Photos: Luis Eduardo
To call Cuba the Island of Music is a cliché I will not use. Every Sunday before noon a typical Mexican appears in the street where I live. Week after week. With English punctuality. This is rather odd, because I do not live in Mexico but in Centro Habana, the most populated municipality of the Cuban capital, and inhabited not precisely by men with hats and short coats. The typical Mexican carries an accordion and is accompanied by a small individual on whose head the wide brim and conical top hat looks even bigger. If the neighbors ask them to sing, the typical Mexican grabs the instrument and his puny colleague clears his throat. Then they sing a duet of ballads and Mexican folk songs until the listeners get bored and begin to break up, not without making a “donation” to the artists to ensure their return the following Sunday.
Walking down the Malecón from La Rampa to Avenida del Puerto one may find duets, trios and even groups of larger format with a repertoire that includes from guarachas and traditional sones to Ricardo Arjona’s most recent composition, including – how could they miss them? – the beat-ballads of the so-called “prodigious decade”. They are the popular soperos, musicians who “make soup” (a term that is not in the least offensive) and who operate like a sort of live jukebox, willing to oblige the preferences of their public, which quite often only requests silence.
Los Mambises were at the Cathedral Square for so long that I no longer recall it, until the most recent regulation concerning private labor included them in one of its sections. Now one can see them in the intersection of Obispo and Mercaderes streets, where they continue playing – with their usual naïf style – the music from the Cuban east provinces, which is not frequently heard on the majority of our radio stations. In the new location they take every chance to request “contributions”, as may be easily understood.
Surrounding the Arms Square, next to the emblematic Templete is an irreverent fauna of street musicians equipped with the most surprising assortment of percussion artifacts (but also guitars and violins), among which stand out plastic maracas and donkey or horse jaws instead of gourds.
Anyone might wonder why so much music. That is, in a city full of small carts and ambulant vendors, of small shops for the sale of almost everything, of improvised cafeterias in apartment windows, what moves these men to insist on their precarious singing? The lack of a more lucrative activity? The freedom of spirit that leads many to reject closed places and fixed working hours? The legitimate calling of art? The need to earn one’s life doing the only thing you know?

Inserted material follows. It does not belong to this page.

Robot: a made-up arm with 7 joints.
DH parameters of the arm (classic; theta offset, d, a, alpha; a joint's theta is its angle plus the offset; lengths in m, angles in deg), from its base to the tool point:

In Havana there is no subway. If we had a subway in Havana, there would not be a saxophone player standing at its entrance playing a melodic jazz. Much less a romantic violinist recreating Paganini. At the doors of Havana’s subway we would find a couple of sopero musicians proposing their heterodox repertoire to the passers-by, played with guitar and tres, clave and bongo. It might as well be a guaracha sung by Compay Segundo or a Formula V pop song from the 1960’s. Perhaps it has to do with the national “melting pot” mentioned by don Fernando Ortiz.
But while we await the construction of the subway, any corner of Old Havana may be an adequate site to enjoy Cuban or universal songs in the voices and guitars of these errant artists. To call Cuba the Island of Music is a cliché I will not use. Suffice it for now the sincere wish that these itinerant musicians do not disappear from our streets and squares.